# Sequences and Tables

Let $$A = a_1, a_2,\ldots, a_k$$ and $$B = b_1, b_2, \ldots, b_j$$ be sequences of positive integers such that $$a_1 \geq a_2 \geq \cdots a_k \geq 1,$$ $$b_1 \geq b_2 \geq \cdots b_j \geq 1,$$ $$\sum\limits_{i=1}^{k} a_i \leq 6$$, and $$\sum\limits_{i=1}^{j} b_i \leq 6.$$ For how many ordered pairs of sequences $$(A,B)$$ satisfying the above conditions can we find a table $$T$$ with $$\{0,1\}$$ entries such that for each $$m,n,$$ the sum of row $$m$$ of $$T$$ is $$a_m$$ and the sum of the column $$n$$ of $$T$$ is $$b_n$$?

Details and assumptions

$$j$$ and $$k$$ are not fixed values, and can be any number for which such sequences exist.
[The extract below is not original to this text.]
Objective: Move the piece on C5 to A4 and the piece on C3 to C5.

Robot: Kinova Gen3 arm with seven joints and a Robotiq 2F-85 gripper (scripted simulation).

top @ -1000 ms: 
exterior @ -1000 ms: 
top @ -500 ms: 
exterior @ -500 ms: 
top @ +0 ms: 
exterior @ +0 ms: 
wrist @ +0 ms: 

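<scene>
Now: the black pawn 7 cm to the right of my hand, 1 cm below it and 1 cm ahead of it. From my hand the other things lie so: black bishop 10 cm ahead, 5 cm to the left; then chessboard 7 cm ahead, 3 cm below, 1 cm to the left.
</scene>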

As an explicit example, with $$A_1 = \{1\}, B_1 = \{1\}, A_2 = \{3, 3\}, B_2 = \{2,2,2\}$$, then the pairs $$(A_1, B_1)$$ and $$(A_2, B_2)$$ are solutions, corresponding to $$1 \times 1$$ and $$2 \times 3$$ tables filled with all 1's.

×